From the Guidelines
For a symptomatic female with 3 confirmed Gardnerella vaginalis infections in 12 months, I recommend treatment with oral metronidazole 500 mg twice daily for 7 days. This is the first-line therapy for recurrent bacterial vaginosis (BV) as per the guidelines from the Centers for Disease Control and Prevention 1. Alternatives include metronidazole gel 0.75% intravaginally once daily for 5 days or clindamycin cream 2% intravaginally at bedtime for 7 days.
Some key points to consider in the management of this condition include:
- The benefits of therapy for BV in nonpregnant women are to relieve vaginal symptoms and signs of infection, and reduce the risk for infectious complications after abortion or hysterectomy 1.
- Treatment of the male sex partner has not been beneficial in preventing the recurrence of BV, and therefore, male partners typically do not require treatment 1.
- After completing the initial treatment, consider a suppressive regimen with twice-weekly metronidazole gel for 4-6 months to prevent recurrence.
- The patient should avoid douching, use condoms consistently, and consider probiotics containing Lactobacillus species to help restore normal vaginal flora.
- Recurrent BV occurs when the normal vaginal microbiome, dominated by Lactobacillus species, is repeatedly disrupted, allowing overgrowth of anaerobic bacteria including Gardnerella vaginalis, leading to an increase in vaginal pH and the characteristic symptoms of abnormal discharge, fishy odor, and sometimes irritation or discomfort.
Follow-up visits are unnecessary if symptoms resolve, but recurrence is not unusual, and patients should return for additional treatment if symptoms recur 1.
From the Research
Treatment Options for Recurrent Bacterial Vaginosis
- The patient has had 3 confirmed Gardnerella vaginalis swab tests in 12 months, indicating recurrent bacterial vaginosis (BV) 2.
- Recommended treatment for recurrent BV includes an extended course of metronidazole treatment (500 mg twice daily for 10-14 days) or metronidazole vaginal gel 0.75% for 10 days, followed by two times per week for 3-6 months 2.

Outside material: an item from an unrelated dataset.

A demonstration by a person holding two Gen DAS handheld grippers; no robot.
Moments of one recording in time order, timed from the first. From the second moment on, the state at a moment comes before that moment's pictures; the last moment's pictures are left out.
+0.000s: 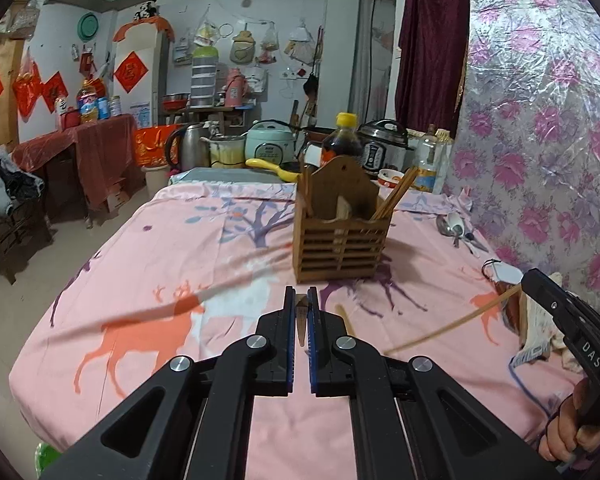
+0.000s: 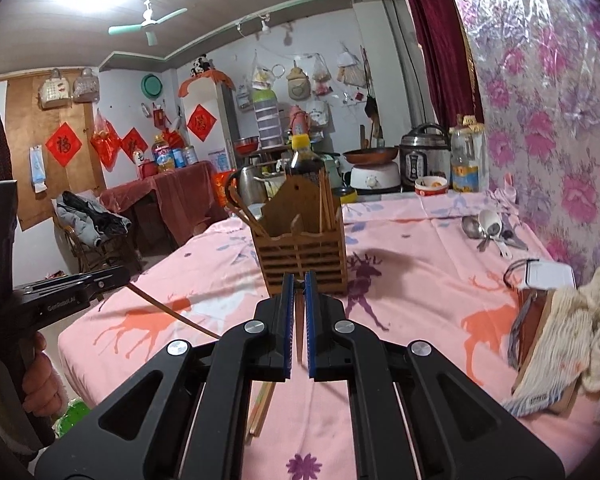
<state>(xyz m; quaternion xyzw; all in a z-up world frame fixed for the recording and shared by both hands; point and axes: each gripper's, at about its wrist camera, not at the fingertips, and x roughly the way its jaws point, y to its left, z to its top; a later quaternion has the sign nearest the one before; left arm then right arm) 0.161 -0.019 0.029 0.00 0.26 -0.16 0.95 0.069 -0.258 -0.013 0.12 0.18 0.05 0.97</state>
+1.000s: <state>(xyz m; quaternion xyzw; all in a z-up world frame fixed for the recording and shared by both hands) 0.273 -0.066 0.134 -0.01 0.19 -0.20 0.96 0.189 -0.250 0.103 0.07 0.08 0.05 0.99</state>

- However, studies have shown that Gardnerella vaginalis isolates from cases with recurrence of infection are often resistant to metronidazole 3.
Antibiotic Resistance and Treatment Efficacy
- Clindamycin therapy has been shown to have better clinical efficacy than metronidazole in cases of recurrent bacterial vaginosis, with 76% of Gardnerella vaginalis isolates sensitive to clindamycin 3.

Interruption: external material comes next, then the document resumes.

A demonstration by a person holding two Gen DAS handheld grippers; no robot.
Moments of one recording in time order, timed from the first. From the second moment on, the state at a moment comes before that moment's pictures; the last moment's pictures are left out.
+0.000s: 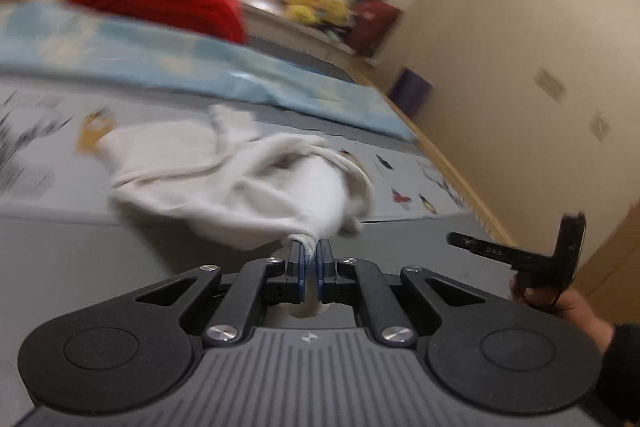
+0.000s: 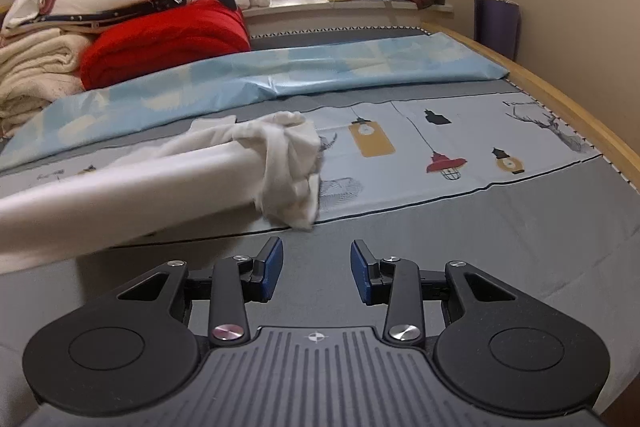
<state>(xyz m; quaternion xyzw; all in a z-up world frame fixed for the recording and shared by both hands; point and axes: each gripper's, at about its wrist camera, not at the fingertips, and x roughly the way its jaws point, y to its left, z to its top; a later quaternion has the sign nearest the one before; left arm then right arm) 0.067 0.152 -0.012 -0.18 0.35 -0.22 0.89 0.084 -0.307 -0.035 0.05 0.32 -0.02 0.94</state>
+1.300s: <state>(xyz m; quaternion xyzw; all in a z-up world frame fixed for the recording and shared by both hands) 0.133 0.164 -0.130 -0.05 0.57 -0.04 0.82 0.241 -0.319 -0.093 0.05 0.40 -0.06 0.91</state>
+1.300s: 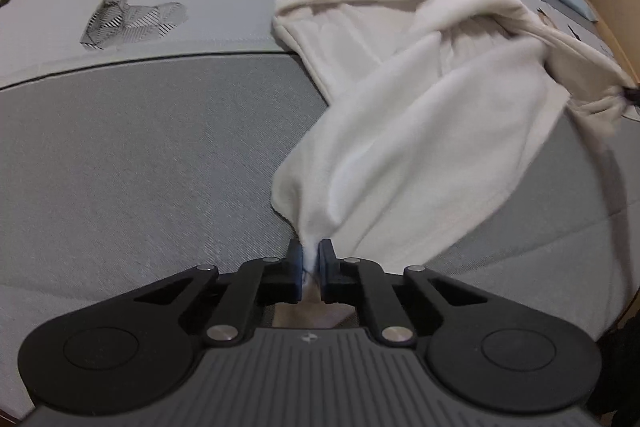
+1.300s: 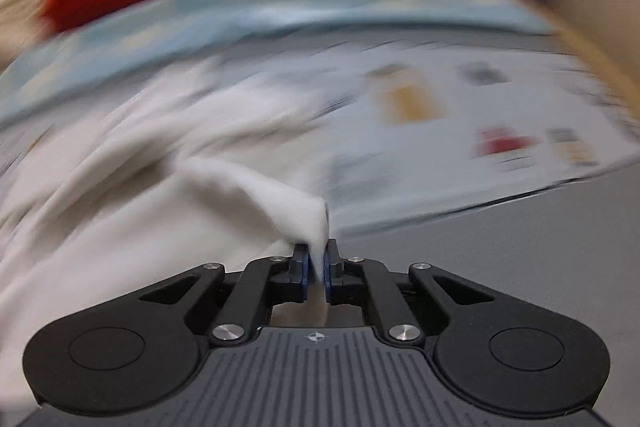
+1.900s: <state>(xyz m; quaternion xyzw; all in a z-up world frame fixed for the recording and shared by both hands) 0.144 0.182 -0.133 -0.10 0.58 -0.03 0.81 0.263 -0.311 -0.101 0.11 0.36 0.02 0.93</state>
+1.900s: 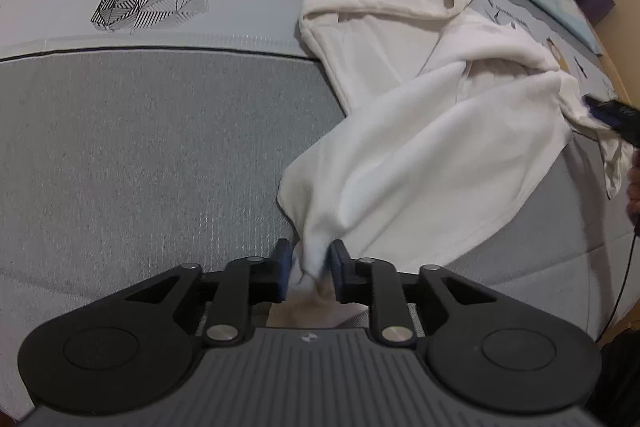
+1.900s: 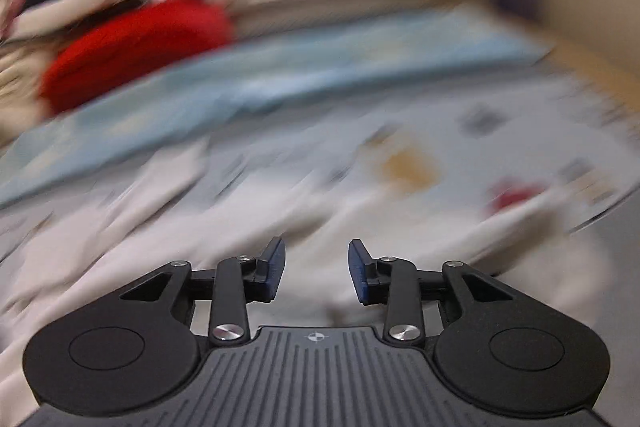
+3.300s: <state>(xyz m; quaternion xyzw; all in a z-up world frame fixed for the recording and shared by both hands) 0.074 0.150 -0.112 -0.07 0.63 -0.08 0.77 0.101 -0.350 -0.124 0.05 0.61 -0.02 0.79</state>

- A study comparing the efficacy of oral metronidazole versus oral ampicillin for the treatment of urinary tract infection (UTI) by Gardnerella vaginalis found that ampicillin is effective, safe, and well-tolerated, while metronidazole is effective but not safe and poorly tolerated 4.
- Another study found that clindamycin exhibits a relatively higher susceptibility rate and lower resistance rate compared to metronidazole against Gardnerella vaginalis in both planktonic and biofilm formation 5.
Single-Dose Metronidazole Treatment
- A randomized, nonblinded study evaluated the efficacy of a single 2-g oral dose of metronidazole versus a seven-day regimen in the treatment of "nonspecific" vaginitis, with no significant difference in cure rates between the two groups 6.
- However, the effectiveness of single-dose metronidazole treatment for recurrent BV is unclear, and further studies are needed to determine its efficacy in this context 2, 6.